● **TASK INSTRUCTIONS**:
Print all of the data exactly, but drop the pictures.

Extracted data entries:
--- --- ---

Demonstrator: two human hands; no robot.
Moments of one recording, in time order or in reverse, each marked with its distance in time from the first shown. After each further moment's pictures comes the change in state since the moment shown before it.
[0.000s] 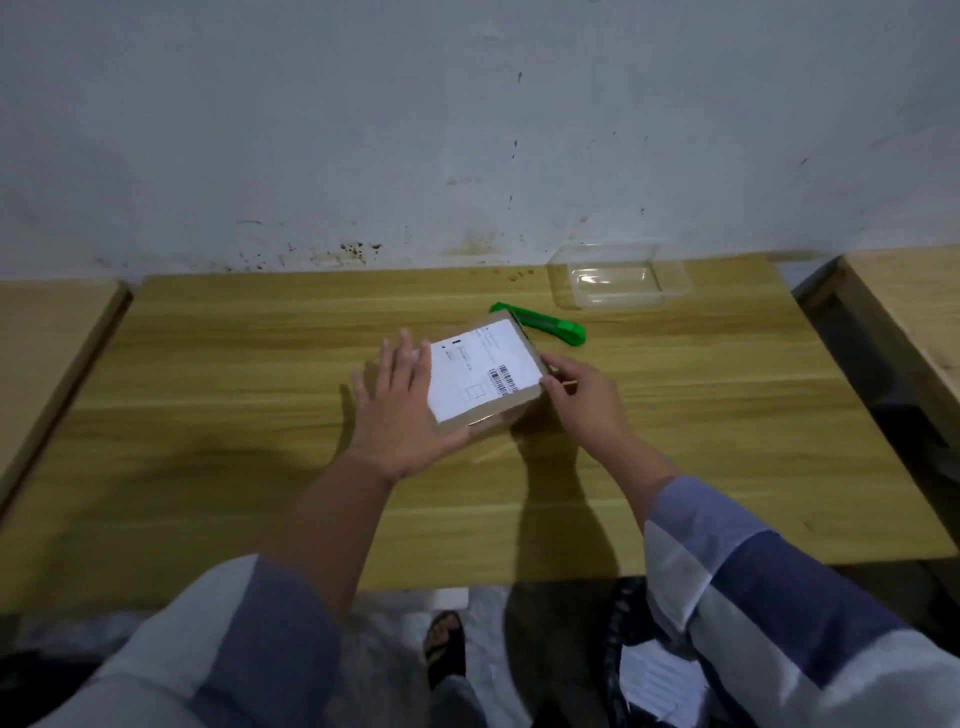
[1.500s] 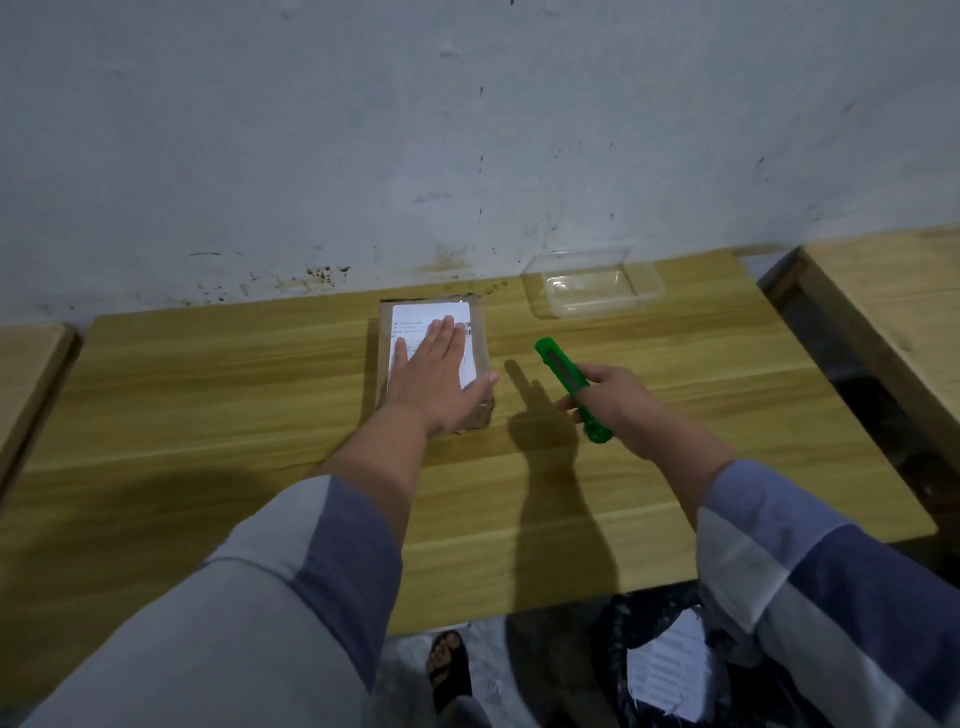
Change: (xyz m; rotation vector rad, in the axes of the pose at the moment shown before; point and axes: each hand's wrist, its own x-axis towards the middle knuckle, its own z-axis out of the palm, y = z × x) left_hand 0.073 0.031 -0.011 0.019 -0.114 0.180; right_hand 0.001 -0.020 -0.049 0.201 -0.169 0.437
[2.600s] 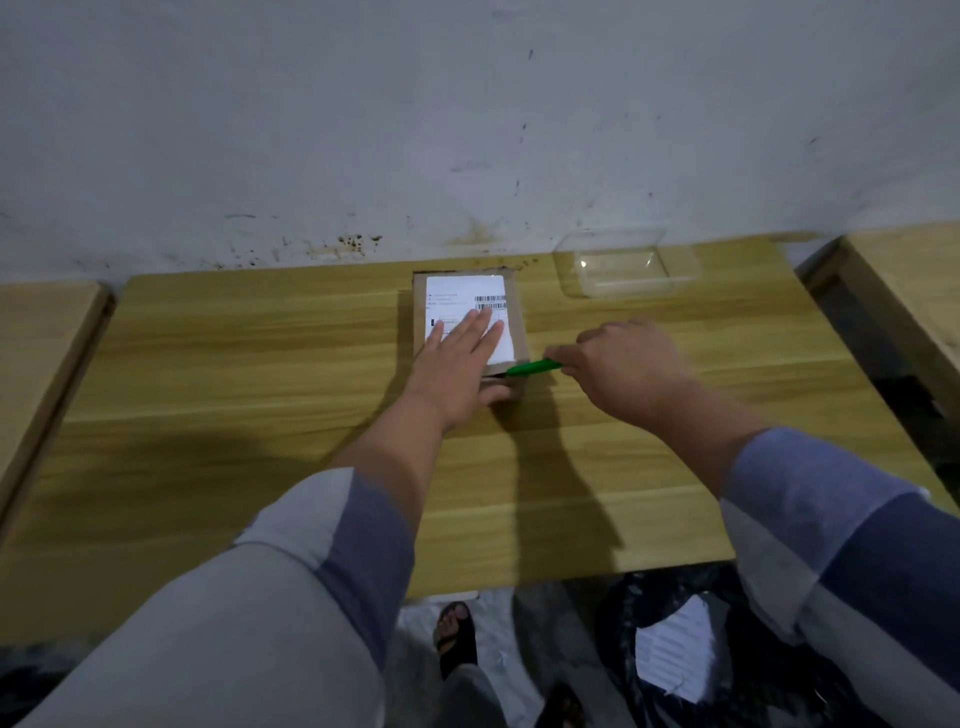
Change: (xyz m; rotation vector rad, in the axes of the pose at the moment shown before) left_hand -0.015 -0.017 0.011 0.130 0.040 0.171; right_hand -0.018 -0.028 0.013 -1.379 0.163 -0.853
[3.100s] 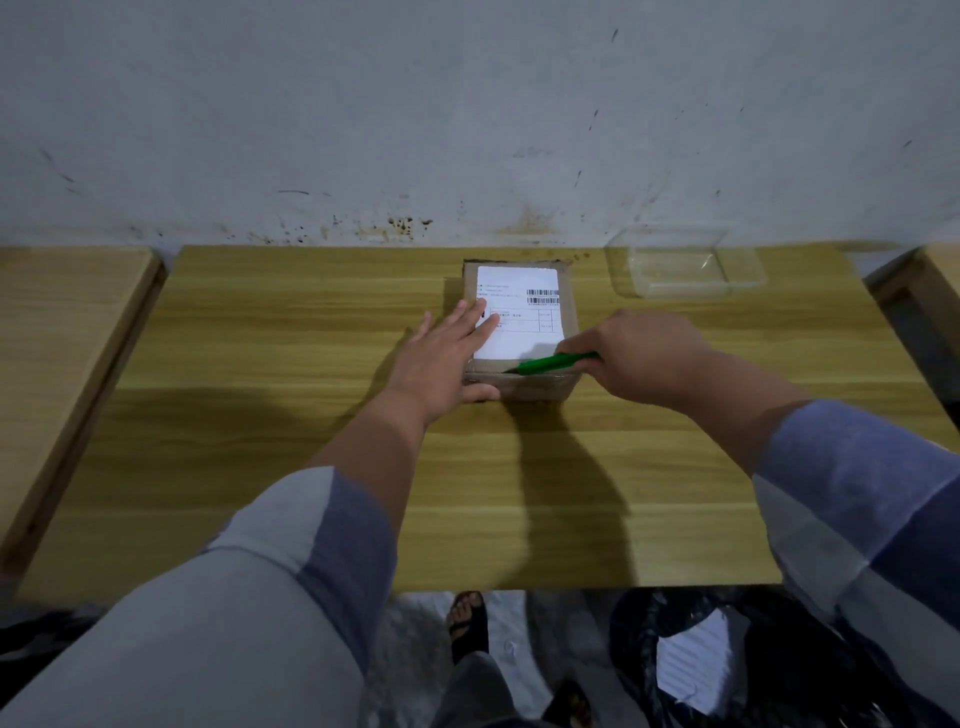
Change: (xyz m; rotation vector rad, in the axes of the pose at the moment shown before) left_hand -0.030 -0.059 0.002 -0.059 0.053 -0.046; right_hand 0.036 -0.022 -0.021 0.149 -0.131 -0.047
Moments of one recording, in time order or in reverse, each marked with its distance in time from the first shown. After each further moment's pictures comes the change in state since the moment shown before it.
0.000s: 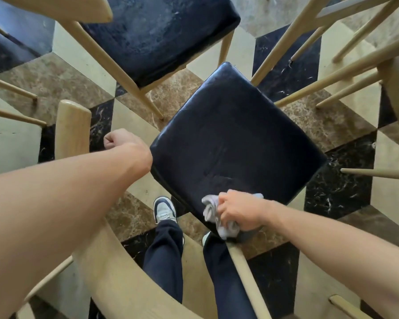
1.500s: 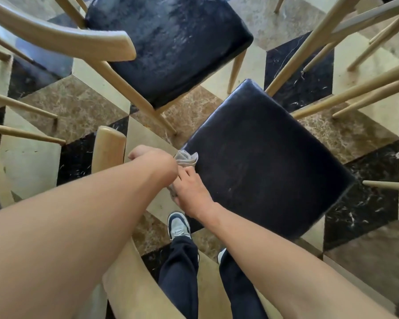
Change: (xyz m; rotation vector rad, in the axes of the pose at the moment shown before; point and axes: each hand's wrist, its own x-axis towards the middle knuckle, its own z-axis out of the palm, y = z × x) left_hand -0.002 -0.022 -0.040 -0.240 -0.167 0.154; right_hand 0.175 -0.025 -0.068 0.225 0.578 0.522
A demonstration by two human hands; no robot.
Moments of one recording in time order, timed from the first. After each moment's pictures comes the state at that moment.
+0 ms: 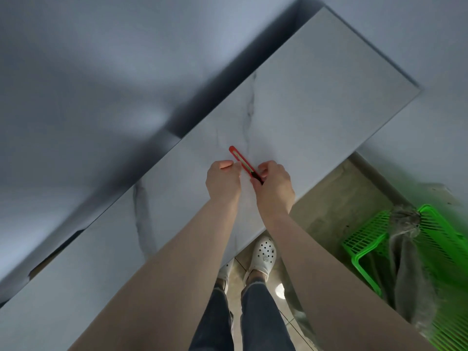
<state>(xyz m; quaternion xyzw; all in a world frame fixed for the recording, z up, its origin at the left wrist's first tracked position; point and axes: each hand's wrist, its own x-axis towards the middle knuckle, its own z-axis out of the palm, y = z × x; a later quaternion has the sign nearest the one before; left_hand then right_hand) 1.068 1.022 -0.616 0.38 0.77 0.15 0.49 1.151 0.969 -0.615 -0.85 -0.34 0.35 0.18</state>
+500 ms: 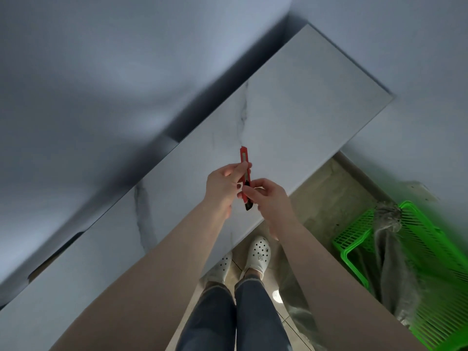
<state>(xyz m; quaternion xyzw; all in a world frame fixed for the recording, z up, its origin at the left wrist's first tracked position) 1.071 1.002 -0.542 0.32 0.67 0.18 0.65 1.159 0.930 -0.551 -0.67 -0.13 0.61 0.41</state>
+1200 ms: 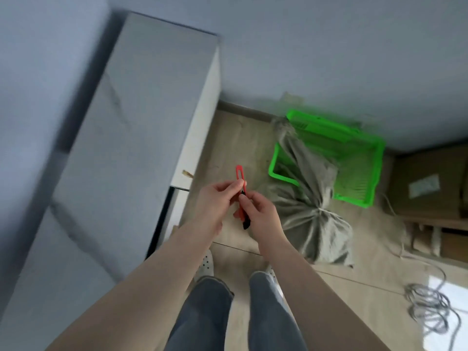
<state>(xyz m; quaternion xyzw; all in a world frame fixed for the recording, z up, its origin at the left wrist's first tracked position) 1.104 0.748 -0.498 0.45 0.50 -0.01 0.74 1.140 0.642 -0.494 -0.71 0.06 0.43 0.55</state>
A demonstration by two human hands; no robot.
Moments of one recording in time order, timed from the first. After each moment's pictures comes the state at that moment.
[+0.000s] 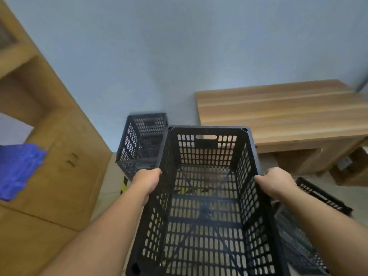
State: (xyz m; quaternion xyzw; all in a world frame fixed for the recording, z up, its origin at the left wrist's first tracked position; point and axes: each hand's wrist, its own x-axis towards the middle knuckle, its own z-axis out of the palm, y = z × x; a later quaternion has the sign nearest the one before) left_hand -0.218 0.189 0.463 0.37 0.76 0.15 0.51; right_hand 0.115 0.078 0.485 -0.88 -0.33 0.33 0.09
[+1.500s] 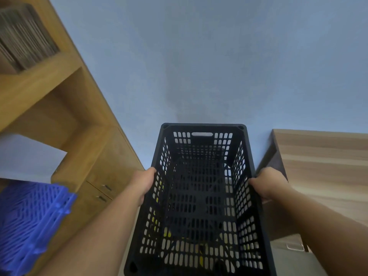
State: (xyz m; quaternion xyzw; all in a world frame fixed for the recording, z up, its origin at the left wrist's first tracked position) left_hand -0.438 0.647 0.457 0.30 0.79 0.21 0.50; right_hand -0.088 0.615 0.468 -0.82 -0.46 0.34 0.06
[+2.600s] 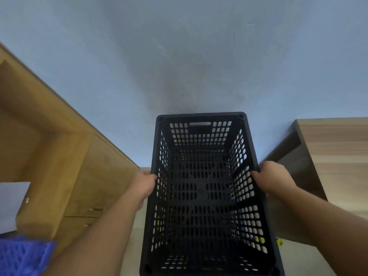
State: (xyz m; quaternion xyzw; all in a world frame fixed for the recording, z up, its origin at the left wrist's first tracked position) left_hand -0.458 0.850 0.372 0.37 0.77 0.12 0.51; right_hand -0.106 0.801 0.358 -0.85 -0.44 0.29 0.00
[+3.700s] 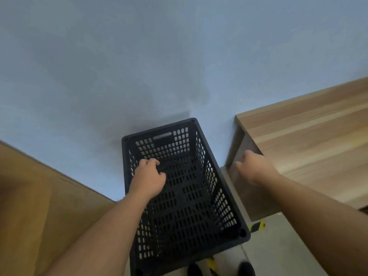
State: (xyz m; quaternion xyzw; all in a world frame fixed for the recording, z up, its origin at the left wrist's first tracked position) left_hand -0.372 0.838 0.421 0.75 0.60 -0.01 0.27; right_hand -0.087 0.710 0.425 -0.89 -0.38 0.25 0.07
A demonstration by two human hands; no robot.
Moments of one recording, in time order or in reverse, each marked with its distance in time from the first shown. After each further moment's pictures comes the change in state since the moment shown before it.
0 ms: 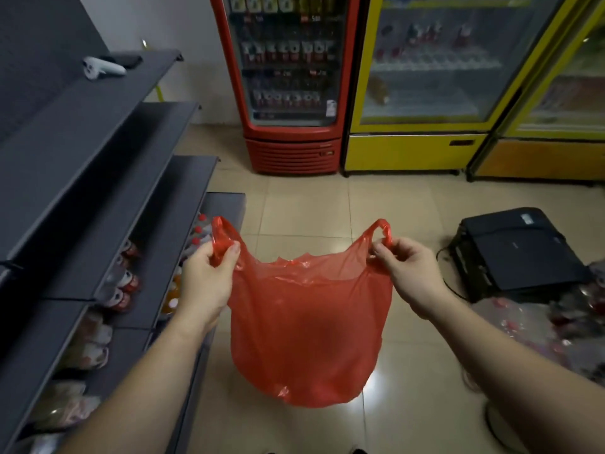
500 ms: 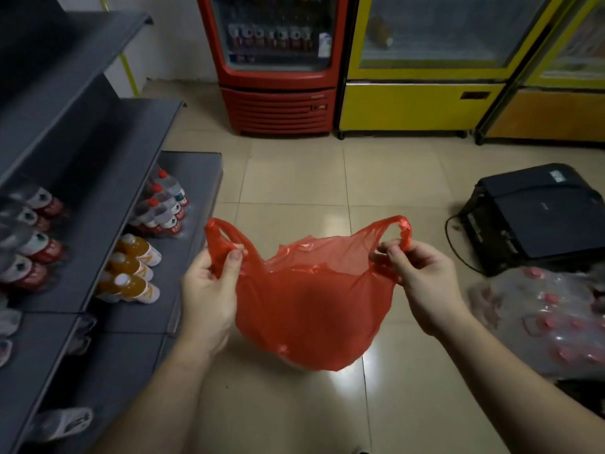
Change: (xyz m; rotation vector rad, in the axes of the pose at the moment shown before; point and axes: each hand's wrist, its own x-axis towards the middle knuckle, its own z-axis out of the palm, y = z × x) left_hand -0.013 -0.219 0.099 -0.348 -0.007 0.038; right_hand 0.029 0.227 0.036 0.247 0.095 0.003
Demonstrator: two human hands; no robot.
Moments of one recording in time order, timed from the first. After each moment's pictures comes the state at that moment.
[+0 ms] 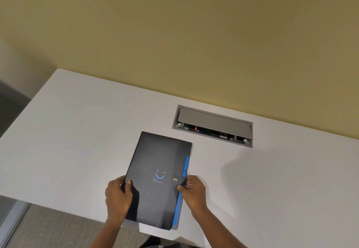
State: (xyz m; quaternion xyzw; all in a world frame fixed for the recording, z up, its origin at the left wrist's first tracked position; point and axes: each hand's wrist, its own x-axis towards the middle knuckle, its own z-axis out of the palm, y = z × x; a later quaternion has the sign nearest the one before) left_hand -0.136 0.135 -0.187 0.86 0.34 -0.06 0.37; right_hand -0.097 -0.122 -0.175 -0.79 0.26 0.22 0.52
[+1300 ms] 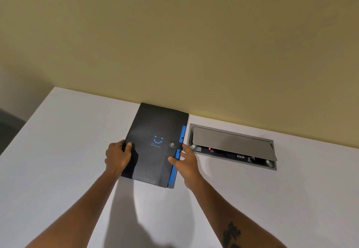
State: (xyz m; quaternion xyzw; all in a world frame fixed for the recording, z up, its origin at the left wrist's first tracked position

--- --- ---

● **PROBLEM SOLUTION**:
Demonstrator: two human hands; no robot.
Moments of one recording, in time order or in reverse, each marked with its distance in time from the first shown. After each further moment's pictures comes the change in state since the moment shown before it.
[0.000s] 
[1.500s] 
Change: (xyz m; rotation vector rad, in the axes of the pose at the moment shown before; point and axes: each hand's wrist, its own x-axis towards the middle knuckle, its own z-axis out of the palm, y = z × x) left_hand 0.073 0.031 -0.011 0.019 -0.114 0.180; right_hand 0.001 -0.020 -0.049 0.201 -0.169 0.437
[2.600s] 
Change: (xyz m; rotation vector rad, in the axes of the pose at the moment shown before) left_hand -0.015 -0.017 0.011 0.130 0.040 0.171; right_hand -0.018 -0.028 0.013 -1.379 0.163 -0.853
[3.100s] 
Change: (xyz m; rotation vector rad, in the axes of the pose at the moment shown before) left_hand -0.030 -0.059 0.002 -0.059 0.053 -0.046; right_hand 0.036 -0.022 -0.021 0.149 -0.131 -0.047
Moments of one recording, in time order or in reverse, each marked with its distance in time from the first shown. After each further moment's pictures comes the change in state since the moment shown before it.
0.000s: 
1.500s: 
Change: (xyz m; rotation vector rad, in the axes of the pose at the moment shown before; point and axes: each hand's wrist, its own x-axis towards the middle knuckle, its own z-axis out of the palm, y = z × x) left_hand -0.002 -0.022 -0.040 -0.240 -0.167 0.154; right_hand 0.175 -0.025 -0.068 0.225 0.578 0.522
A demonstration by two human hands; no robot.
Moments of one recording in time order, timed from the first. After each moment's pictures comes the state at that moment.
+0 ms: 
<state>(xyz m; quaternion xyzw; all in a world frame fixed for the recording, z up, its origin at the left wrist's first tracked position; point and axes: each hand's wrist, its own x-axis towards the middle knuckle, its own z-axis out of the palm, y = z × x; a later quaternion has the sign nearest the one before; left_hand then right_hand) 1.068 1.022 -0.616 0.38 0.77 0.15 0.49 1.151 0.969 -0.615 -0.85 -0.34 0.35 0.18</state>
+500 ms: 
<state>(xyz m; quaternion xyzw; all in a world frame fixed for the recording, z up, its origin at the left wrist's first tracked position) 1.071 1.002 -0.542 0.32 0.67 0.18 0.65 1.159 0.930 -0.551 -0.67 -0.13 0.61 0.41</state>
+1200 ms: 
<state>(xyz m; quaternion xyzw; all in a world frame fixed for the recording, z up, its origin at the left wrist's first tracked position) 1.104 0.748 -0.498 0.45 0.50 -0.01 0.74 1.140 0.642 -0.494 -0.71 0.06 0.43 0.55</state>
A demonstration by two human hands; no robot.
Moments of one recording in time order, timed from the first. After each moment's pictures comes the state at that moment.
[+0.000s] 
State: (xyz m; quaternion xyzw; all in a world frame fixed for the recording, z up, its origin at the left wrist's first tracked position; point and axes: each hand's wrist, its own x-axis towards the middle knuckle, its own z-axis out of the palm, y = z × x; a later quaternion has the sign nearest the one before) left_hand -0.218 0.189 0.463 0.37 0.76 0.15 0.51; right_hand 0.115 0.078 0.485 -0.88 -0.33 0.33 0.09
[+1.500s] 
State: (xyz m; quaternion xyzw; all in a world frame fixed for the recording, z up, its origin at the left wrist's first tracked position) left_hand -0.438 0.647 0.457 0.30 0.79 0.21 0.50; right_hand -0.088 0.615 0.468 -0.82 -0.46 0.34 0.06
[+2.600s] 
State: (xyz m; quaternion xyzw; all in a world frame fixed for the recording, z up, its origin at the left wrist's first tracked position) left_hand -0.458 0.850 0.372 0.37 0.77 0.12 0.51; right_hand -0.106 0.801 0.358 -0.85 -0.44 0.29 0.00
[+3.700s] 
State: (xyz m; quaternion xyzw; all in a world frame fixed for the recording, z up, its origin at the left wrist's first tracked position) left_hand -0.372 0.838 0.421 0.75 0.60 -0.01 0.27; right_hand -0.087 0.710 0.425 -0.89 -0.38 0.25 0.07
A demonstration by two human hands; no robot.
Moments of one recording, in time order or in reverse, each marked with its distance in time from the first shown. After each further moment's pictures comes the change in state since the moment shown before it.
0 ms: 
500 ms: 
Change: (xyz m; rotation vector rad, in the axes of the pose at the moment shown before; point and axes: each hand's wrist, its own x-axis towards the middle knuckle, its own z-axis out of the palm, y = z × x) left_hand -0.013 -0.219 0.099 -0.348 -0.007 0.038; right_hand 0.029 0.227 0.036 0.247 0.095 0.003
Demonstrator: two human hands; no robot.
Moments of one recording in time order, timed from the first. After each moment's pictures comes the state at that moment.
[+0 ms] 
State: (xyz m; quaternion xyzw; all in a world frame fixed for the recording, z up, its origin at the left wrist's first tracked position; point and axes: each hand's wrist, its own x-axis towards the middle knuckle, its own z-axis out of the palm, y = z × x; a later quaternion has the sign nearest the one before) left_hand -0.136 0.135 -0.187 0.86 0.34 -0.06 0.37; right_hand -0.097 -0.122 -0.175 -0.79 0.26 0.22 0.52
[+1300 ms] 
State: (xyz m; quaternion xyzw; all in a world frame fixed for the recording, z up, its origin at the left wrist's first tracked position

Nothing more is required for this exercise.